If a line in the entries below includes the string "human", copy it out.

→ Material shown:
----------------

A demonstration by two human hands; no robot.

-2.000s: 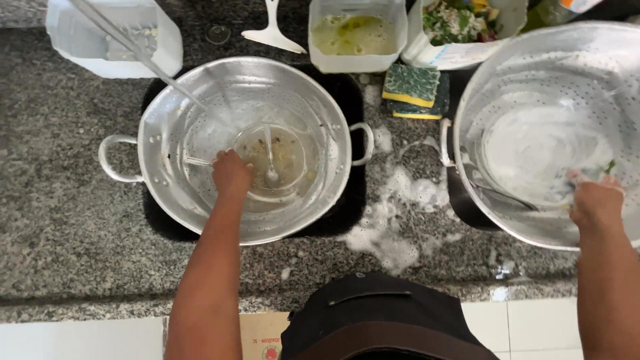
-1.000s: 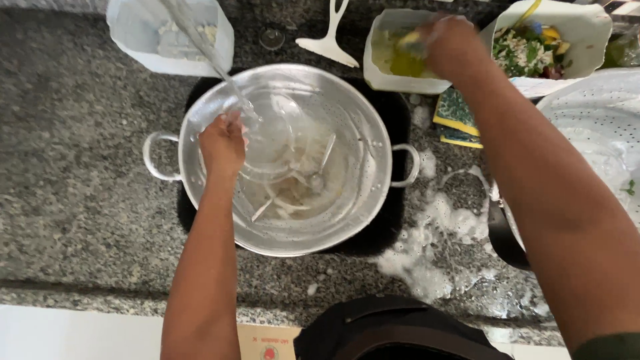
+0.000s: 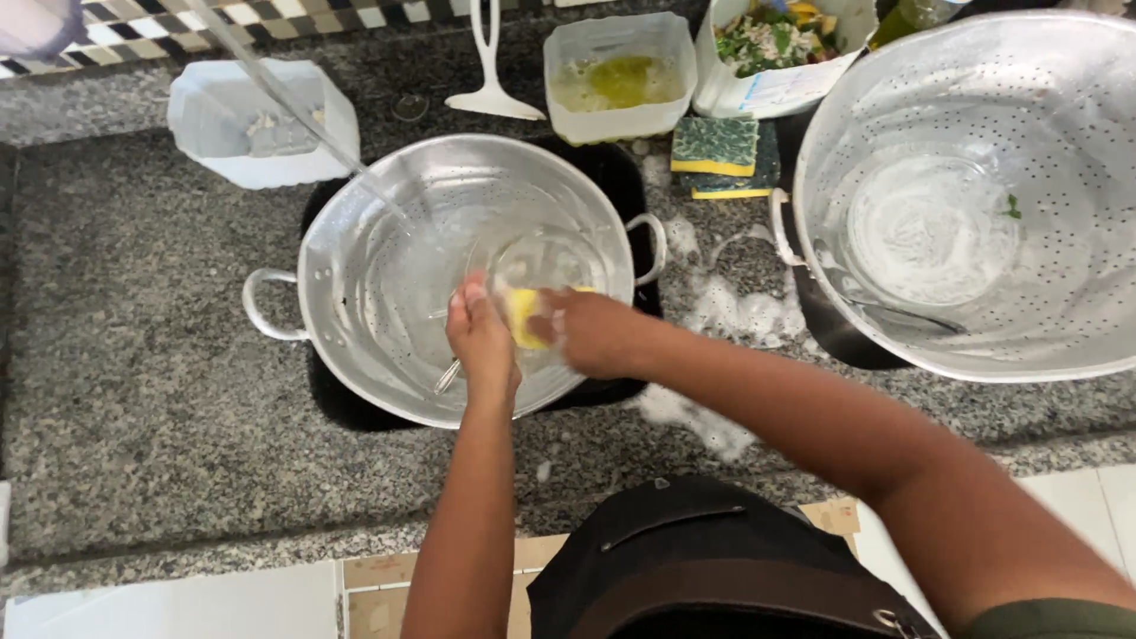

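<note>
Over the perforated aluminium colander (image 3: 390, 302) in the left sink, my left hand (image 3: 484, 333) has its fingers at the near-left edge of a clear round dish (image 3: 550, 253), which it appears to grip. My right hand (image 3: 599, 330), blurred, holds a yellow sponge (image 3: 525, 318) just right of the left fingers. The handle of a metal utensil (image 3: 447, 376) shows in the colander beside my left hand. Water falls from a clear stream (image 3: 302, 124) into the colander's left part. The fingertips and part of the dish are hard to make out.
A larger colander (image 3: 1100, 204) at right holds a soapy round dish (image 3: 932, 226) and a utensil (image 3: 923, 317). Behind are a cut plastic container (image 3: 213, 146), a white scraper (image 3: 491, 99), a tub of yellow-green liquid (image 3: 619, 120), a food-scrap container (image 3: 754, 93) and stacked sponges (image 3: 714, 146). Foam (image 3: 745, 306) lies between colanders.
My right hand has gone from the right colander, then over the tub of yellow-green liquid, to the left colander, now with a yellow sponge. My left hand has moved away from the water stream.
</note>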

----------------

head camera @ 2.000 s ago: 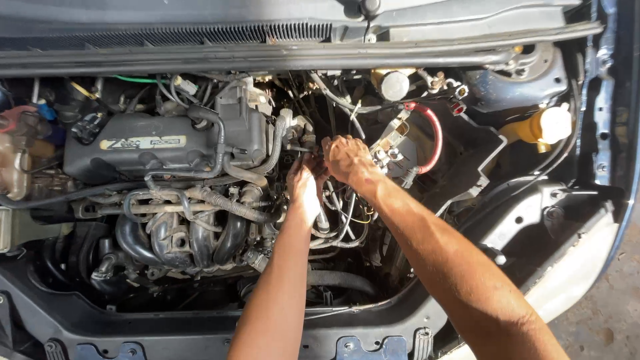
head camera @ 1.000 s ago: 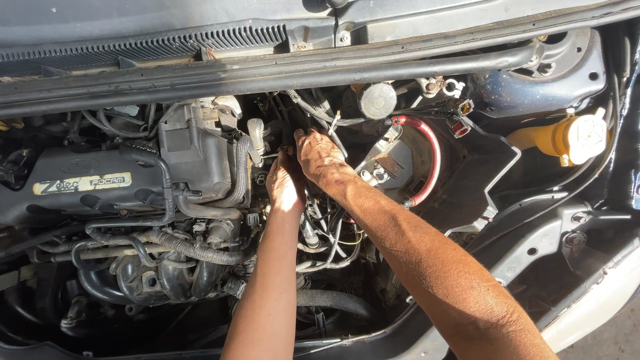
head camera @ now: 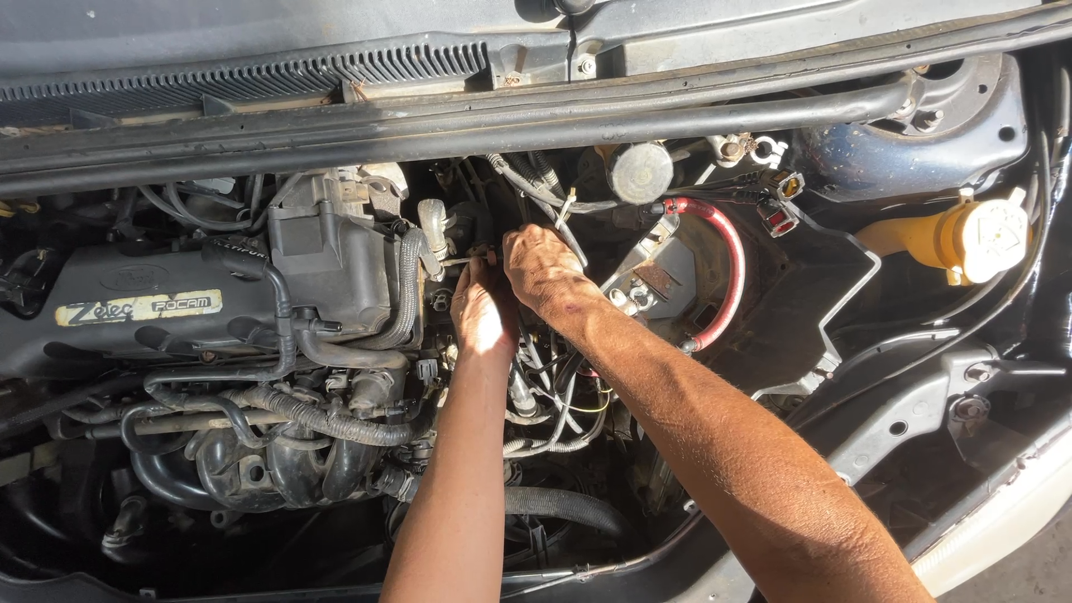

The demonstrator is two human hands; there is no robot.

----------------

→ Final answer:
A demonstration by two human hands; no robot.
The demonstrator is two human hands; there is no robot.

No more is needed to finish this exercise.